Here is the article and link.AP article
AP alleges copyright infringement of Obama image
NEW YORK (AP) — On buttons, posters and Web sites, the image was everywhere during last year’s presidential campaign: A pensive Barack Obama looking upward, as if to the future, splashed in a Warholesque red, white and blue and underlined with the caption HOPE.
Designed by Shepard Fairey, a Los-Angeles based street artist, the image has led to sales of hundreds of thousands of posters and stickers, has become so much in demand that copies signed by Fairey have been purchased for thousands of dollars on eBay.
The image, Fairey has acknowledged, is based on an Associated Press photograph, taken in April 2006 by Manny Garcia on assignment for the AP at the National Press Club in Washington.
The AP says it owns the copyright, and wants credit and compensation. Fairey disagrees.
“The Associated Press has determined that the photograph used in the poster is an AP photo and that its use required permission,” the AP’s director of media relations, Paul Colford, said in a statement.
“AP safeguards its assets and looks at these events on a case-by-case basis. We have reached out to Mr. Fairey’s attorney and are in discussions. We hope for an amicable solution.”
“We believe fair use protects Shepard’s right to do what he did here,” says Fairey’s attorney, Anthony Falzone, executive director of the Fair Use Project at Stanford University and a lecturer at the Stanford Law School. “It wouldn’t be appropriate to comment beyond that at this time because we are in discussions about this with the AP.”
Fair use is a legal concept that allows exceptions to copyright law, based on, among other factors, how much of the original is used, what the new work is used for and how the original is affected by the new work.

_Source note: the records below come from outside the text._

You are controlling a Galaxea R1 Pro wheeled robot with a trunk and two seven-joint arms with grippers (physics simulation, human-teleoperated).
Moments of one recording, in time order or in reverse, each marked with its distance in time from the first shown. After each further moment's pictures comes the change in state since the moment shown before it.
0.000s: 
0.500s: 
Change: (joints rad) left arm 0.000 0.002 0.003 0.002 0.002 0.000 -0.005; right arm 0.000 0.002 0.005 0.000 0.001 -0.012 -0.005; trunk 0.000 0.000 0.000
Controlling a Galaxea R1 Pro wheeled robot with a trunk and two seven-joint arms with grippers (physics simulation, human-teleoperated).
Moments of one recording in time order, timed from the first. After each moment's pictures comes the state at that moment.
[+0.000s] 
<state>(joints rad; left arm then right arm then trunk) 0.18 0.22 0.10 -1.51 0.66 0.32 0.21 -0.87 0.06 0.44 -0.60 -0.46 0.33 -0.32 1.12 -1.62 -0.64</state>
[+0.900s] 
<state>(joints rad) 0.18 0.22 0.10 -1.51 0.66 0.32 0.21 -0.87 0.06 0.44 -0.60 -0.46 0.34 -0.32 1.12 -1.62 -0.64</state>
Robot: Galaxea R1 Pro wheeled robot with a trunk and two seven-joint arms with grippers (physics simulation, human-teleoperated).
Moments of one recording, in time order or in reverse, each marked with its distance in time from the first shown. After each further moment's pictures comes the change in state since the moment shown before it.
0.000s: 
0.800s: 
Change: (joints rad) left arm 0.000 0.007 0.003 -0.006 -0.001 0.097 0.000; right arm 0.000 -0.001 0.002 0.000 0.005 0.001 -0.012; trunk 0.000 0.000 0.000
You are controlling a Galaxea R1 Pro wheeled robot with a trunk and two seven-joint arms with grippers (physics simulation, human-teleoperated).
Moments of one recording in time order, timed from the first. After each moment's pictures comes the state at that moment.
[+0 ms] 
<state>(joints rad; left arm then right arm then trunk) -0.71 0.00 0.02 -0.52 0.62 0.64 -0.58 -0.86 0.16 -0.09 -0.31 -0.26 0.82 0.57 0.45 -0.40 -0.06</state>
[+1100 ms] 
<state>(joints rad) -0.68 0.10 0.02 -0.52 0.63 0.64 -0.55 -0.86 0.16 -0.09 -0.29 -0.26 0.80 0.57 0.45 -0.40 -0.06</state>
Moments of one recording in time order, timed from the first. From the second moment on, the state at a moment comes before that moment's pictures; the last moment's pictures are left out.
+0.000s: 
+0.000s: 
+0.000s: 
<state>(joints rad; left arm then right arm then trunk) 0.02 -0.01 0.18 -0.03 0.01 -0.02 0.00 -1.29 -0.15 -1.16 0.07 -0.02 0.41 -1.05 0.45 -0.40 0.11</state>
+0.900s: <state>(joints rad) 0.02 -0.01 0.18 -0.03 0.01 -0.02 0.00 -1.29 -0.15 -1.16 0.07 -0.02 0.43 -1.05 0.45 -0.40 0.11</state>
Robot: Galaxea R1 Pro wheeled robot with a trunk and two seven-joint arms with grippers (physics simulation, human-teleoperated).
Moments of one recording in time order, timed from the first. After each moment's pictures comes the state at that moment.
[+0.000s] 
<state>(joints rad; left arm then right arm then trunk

A longtime rebel with a history of breaking rules, Fairey has said he found the photograph using Google Images. He released the image on his Web site shortly after he created it, in early 2008, and made thousands of posters for the street.
As it caught on, supporters began downloading the image and distributing it at campaign events, while blogs and other Internet sites picked it up. Fairey has said that he did not receive any of the money raised.
A former Obama campaign official said they were well aware of the image based on the picture taken by Garcia, a temporary hire no longer with the AP, but never licensed it or used it officially. The Obama official asked not to be identified because no one was authorized anymore to speak on behalf of the campaign.
The image’s fame did not end with the election.
It will be included this month at a Fairey exhibit at the Institute of Contemporary Art in Boston and a mixed-media stenciled collage version has been added to the permanent collection of the National Portrait Gallery in Washington.
“The continued use of the poster, regardless of whether it is for galleries or other distribution, is part of the discussion AP is having with Mr. Fairey’s representative,” Colford said.